▸ Exercise
Restate each of the lines below word for word and drop every picture.
----------
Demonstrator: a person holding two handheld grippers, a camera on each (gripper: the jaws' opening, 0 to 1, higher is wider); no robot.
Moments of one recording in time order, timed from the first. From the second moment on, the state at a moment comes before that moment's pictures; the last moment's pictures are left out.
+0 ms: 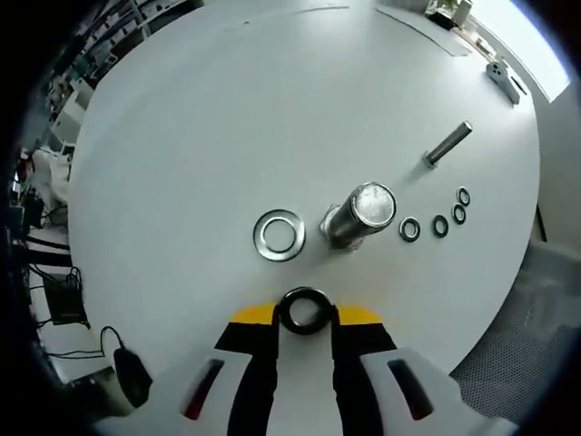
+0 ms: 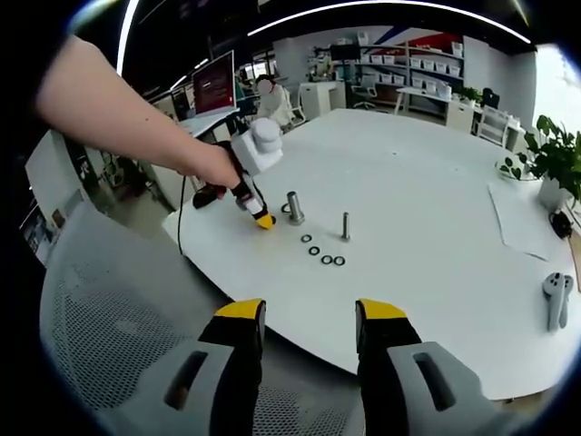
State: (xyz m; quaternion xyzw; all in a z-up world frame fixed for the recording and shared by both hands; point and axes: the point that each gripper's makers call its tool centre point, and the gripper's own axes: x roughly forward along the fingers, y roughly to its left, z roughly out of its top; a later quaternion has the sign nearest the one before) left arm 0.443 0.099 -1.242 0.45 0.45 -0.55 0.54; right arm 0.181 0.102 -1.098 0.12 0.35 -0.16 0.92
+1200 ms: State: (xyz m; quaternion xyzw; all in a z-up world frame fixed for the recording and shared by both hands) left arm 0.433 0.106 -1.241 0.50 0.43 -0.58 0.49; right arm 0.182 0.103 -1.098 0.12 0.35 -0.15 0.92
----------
▸ Exercise output
Demonstrator: a person holding two handheld grippers, a camera on each (gripper: the jaws' opening, 0 to 1, higher is wider); no robot.
Moments of one recording in time order, timed from the first. From the second moment on, the state at a moment comes before that moment's pictures; the last moment's pictures are left out.
+0 ms: 
+0 ms: 
State: (xyz m; quaternion xyzw; all in a z-up world frame fixed for the recording and shared by both hands; point and axes: the point that each gripper's makers call its tool centre point, and the gripper's own axes: x roughly forward along the fingers, y roughly to its left, z roughly out of its top; a later quaternion has the sign nearest the one before) left arm 0.443 0.099 -1.242 0.45 0.45 -0.55 0.54; right arm 0.181 0.102 -1.098 0.12 0.35 -0.16 0.92
+1200 ms: State: (xyz m; quaternion xyzw; all in a z-up world frame fixed for the recording and shared by both hands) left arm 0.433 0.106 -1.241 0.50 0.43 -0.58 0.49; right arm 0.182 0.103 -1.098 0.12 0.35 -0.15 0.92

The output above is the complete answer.